Sony Pictures Classics’ leaders Michael Barker and Tom Bernard were equally busy over the past year and a half. “The Sony hack prepared us for adapting to a situation when systems are down, and so we were ready to adapt to working from home,” said Barker. SPE set more than a dozen movie productions in motion that included “Mothering Sunday”; the upcoming Venice Film Festival opener, Pedro Almodóvar’s “Parallel Mothers,” starring Penélope Cruz; and Almodóvar’s short with Tilda Swinton, “The Human Voice.” The indie studio also made, finished and/or bought another eight movies during the pandemic, including Cannes Grand Prize winner “Compartment No. 6”; “The Duke,” starring Helen Mirren and Jim Broadbent; Frank Marshall’s “Jazzfest”; the SXSW Audience Award winner “Who We Are: A Chronicle About Racism in America”; and Luca Guadagnino’s doc about Italian designer Salvatore Ferragamo, “Salvatore: Shoemaker of Dreams.”
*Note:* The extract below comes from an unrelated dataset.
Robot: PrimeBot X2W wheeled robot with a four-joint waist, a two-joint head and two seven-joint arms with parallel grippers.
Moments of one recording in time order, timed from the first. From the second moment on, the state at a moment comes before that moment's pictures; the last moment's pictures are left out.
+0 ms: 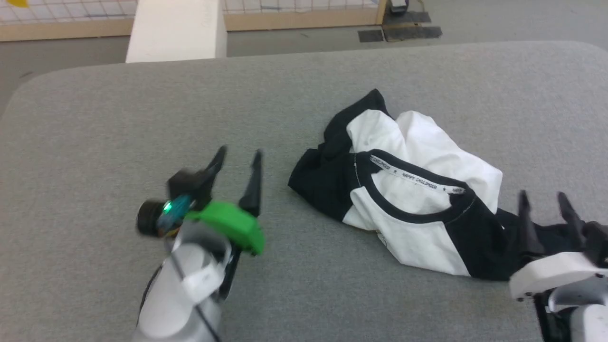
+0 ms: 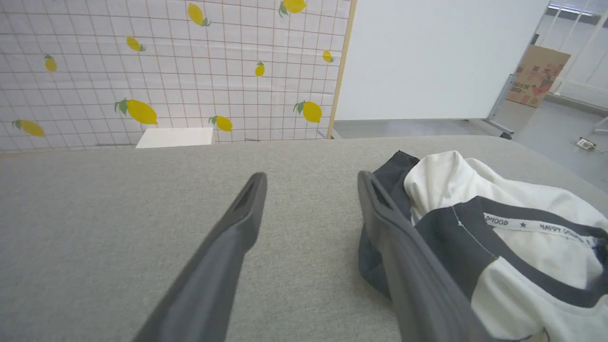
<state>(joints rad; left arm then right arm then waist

It’s so great to know that the New York indies are thriving.

That said, there is serious concern that the delta variant that’s causing a surge of new COVID cases in Los Angeles could be equally problematic in New York, sending more people to the hospital and potentially interrupting production and delaying live events like the highly anticipated reopening of Broadway. People were rattled by news that the variant in London had shut down Andrew Lloyd Webber’s “Cinderella” just before its world premiere. And there are a slew of Broadway shows gearing up to return to the New York stage beginning this September, including “The Lion King,” “Hamilton,” “Wicked,” “Hadestown” and “The Lehman Trilogy.”